**EXERCISE REQUIREMENTS**
When you reach the line with "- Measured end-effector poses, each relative" in the data below, begin printing lines exactly, and stop once the line with "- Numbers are" has been printed.
RECORDS TO PROCESS Block Start
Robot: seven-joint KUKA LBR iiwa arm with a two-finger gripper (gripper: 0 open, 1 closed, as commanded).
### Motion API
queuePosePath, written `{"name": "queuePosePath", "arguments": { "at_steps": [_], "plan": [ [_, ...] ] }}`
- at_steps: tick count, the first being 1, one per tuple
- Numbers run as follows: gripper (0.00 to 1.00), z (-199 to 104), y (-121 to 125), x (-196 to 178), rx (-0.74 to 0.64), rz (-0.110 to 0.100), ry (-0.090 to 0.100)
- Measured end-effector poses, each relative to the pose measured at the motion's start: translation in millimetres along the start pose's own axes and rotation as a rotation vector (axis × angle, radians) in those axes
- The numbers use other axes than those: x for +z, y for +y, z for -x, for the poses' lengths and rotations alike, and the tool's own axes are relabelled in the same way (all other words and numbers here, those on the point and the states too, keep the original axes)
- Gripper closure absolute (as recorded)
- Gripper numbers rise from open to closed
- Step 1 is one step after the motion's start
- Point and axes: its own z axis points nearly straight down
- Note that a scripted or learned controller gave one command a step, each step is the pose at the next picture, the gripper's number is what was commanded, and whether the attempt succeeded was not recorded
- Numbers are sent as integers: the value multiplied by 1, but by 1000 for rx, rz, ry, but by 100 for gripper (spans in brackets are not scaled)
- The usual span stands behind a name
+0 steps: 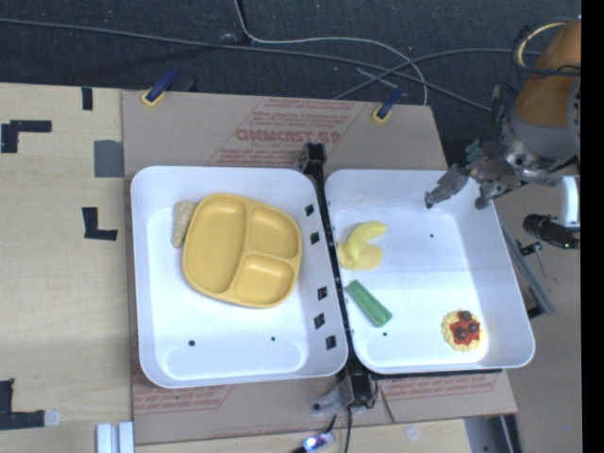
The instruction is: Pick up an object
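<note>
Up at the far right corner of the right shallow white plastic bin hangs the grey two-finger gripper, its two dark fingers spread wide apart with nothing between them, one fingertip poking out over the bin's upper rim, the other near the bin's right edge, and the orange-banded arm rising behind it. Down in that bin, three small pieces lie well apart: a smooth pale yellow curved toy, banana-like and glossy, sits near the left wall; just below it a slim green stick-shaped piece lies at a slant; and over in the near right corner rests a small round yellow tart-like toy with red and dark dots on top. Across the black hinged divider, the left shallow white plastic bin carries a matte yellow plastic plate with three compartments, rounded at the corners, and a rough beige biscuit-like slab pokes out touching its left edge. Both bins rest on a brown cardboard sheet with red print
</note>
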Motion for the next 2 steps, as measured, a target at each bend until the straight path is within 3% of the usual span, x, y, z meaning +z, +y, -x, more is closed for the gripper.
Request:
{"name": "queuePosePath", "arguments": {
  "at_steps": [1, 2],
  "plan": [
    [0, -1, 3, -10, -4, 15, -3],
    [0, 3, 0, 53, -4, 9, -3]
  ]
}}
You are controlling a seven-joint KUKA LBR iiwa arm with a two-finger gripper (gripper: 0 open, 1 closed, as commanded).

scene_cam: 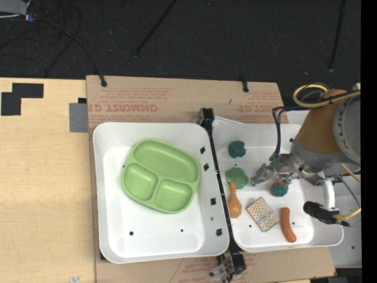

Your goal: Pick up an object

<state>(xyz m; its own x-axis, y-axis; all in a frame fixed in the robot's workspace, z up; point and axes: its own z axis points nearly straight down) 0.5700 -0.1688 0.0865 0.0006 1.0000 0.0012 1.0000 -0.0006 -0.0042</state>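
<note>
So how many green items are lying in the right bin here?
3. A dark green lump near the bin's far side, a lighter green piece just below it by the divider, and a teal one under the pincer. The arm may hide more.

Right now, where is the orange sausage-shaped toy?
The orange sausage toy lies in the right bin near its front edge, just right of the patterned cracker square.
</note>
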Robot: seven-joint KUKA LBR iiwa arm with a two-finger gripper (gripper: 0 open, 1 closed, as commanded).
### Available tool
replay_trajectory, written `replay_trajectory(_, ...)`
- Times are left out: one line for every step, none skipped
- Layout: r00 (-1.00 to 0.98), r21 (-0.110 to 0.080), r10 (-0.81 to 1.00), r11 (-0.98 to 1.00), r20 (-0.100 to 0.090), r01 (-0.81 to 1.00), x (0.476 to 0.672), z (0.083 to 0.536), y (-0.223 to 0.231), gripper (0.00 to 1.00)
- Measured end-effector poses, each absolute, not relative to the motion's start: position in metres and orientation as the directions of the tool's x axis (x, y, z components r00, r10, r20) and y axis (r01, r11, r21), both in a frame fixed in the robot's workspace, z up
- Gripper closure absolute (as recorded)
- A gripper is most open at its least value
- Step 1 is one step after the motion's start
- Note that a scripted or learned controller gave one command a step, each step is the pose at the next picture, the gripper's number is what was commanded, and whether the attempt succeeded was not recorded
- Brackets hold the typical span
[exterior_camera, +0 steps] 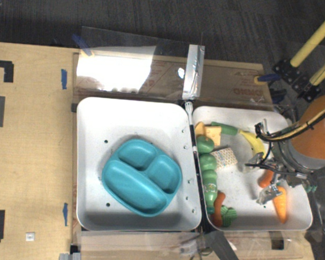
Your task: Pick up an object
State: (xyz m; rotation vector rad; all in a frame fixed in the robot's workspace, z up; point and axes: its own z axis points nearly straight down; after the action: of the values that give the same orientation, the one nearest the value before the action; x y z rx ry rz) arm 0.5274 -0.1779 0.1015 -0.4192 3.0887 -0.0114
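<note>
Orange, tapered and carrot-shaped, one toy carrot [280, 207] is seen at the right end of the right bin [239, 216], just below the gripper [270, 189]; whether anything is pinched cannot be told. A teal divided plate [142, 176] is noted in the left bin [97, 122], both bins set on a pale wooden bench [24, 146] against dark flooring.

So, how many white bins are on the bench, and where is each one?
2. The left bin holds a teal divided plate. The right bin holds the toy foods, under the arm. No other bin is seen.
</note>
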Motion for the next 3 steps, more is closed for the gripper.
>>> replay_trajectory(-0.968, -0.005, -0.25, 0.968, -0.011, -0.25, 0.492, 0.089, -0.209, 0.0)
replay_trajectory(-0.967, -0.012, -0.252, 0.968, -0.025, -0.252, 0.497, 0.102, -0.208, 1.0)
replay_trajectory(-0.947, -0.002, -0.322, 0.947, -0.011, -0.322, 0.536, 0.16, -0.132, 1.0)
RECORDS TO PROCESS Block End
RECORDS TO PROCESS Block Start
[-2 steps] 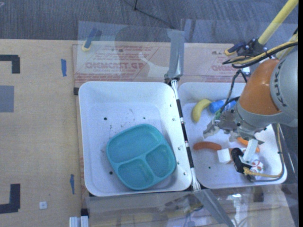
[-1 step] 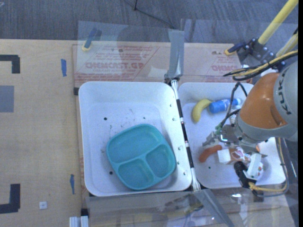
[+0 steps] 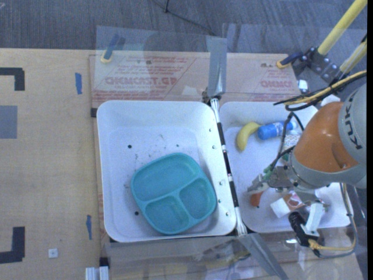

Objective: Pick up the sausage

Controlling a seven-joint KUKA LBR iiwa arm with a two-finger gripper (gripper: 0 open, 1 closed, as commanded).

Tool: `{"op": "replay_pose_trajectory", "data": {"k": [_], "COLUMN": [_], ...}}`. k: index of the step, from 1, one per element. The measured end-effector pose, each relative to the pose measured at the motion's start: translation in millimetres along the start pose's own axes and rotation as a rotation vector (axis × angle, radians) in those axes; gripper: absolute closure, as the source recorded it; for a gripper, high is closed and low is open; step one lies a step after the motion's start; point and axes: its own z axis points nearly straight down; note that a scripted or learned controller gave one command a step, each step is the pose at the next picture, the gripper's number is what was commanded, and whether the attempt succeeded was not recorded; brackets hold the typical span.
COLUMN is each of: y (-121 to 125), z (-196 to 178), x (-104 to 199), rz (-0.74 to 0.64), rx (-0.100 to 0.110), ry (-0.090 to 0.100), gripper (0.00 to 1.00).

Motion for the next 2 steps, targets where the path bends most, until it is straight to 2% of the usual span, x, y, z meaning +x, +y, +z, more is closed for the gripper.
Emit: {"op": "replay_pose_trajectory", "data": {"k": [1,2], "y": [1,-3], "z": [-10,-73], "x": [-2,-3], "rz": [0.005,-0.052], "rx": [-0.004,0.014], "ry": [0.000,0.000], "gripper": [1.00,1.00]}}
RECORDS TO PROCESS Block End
**RESPONSE TO THIS EXERCISE**
- Measured end-effector poses, each relative to the pose measured at the motion's start: translation in millimetres along the start pose's own axes and rotation as a rotation vector (axis × angle, radians) in those axes
- The numbers use other axes than those: x for +z, y for +y, z for -x, for the poses' lengths and rotations alike, and the tool's own axes are relabelled in the same way (all other words and numbers here, those on the point and the states too, keep the original axes)
- Gripper closure absolute (as recorded)
- Gripper numbers rise from open to closed
- Step 1 is one step after the motion's start
- Point and axes: its own z axis points nearly straight down
- Note that a scripted or learned controller gave one command a step, each step is the pose at the next picture, the gripper's number is what was commanded, and whether the attempt succeeded was not recorded
- Numbers are sent as integers: the value multiplied by 1, but by 1000 for rx, rz, ry, but by 100 for gripper (spans in brackets are not scaled)

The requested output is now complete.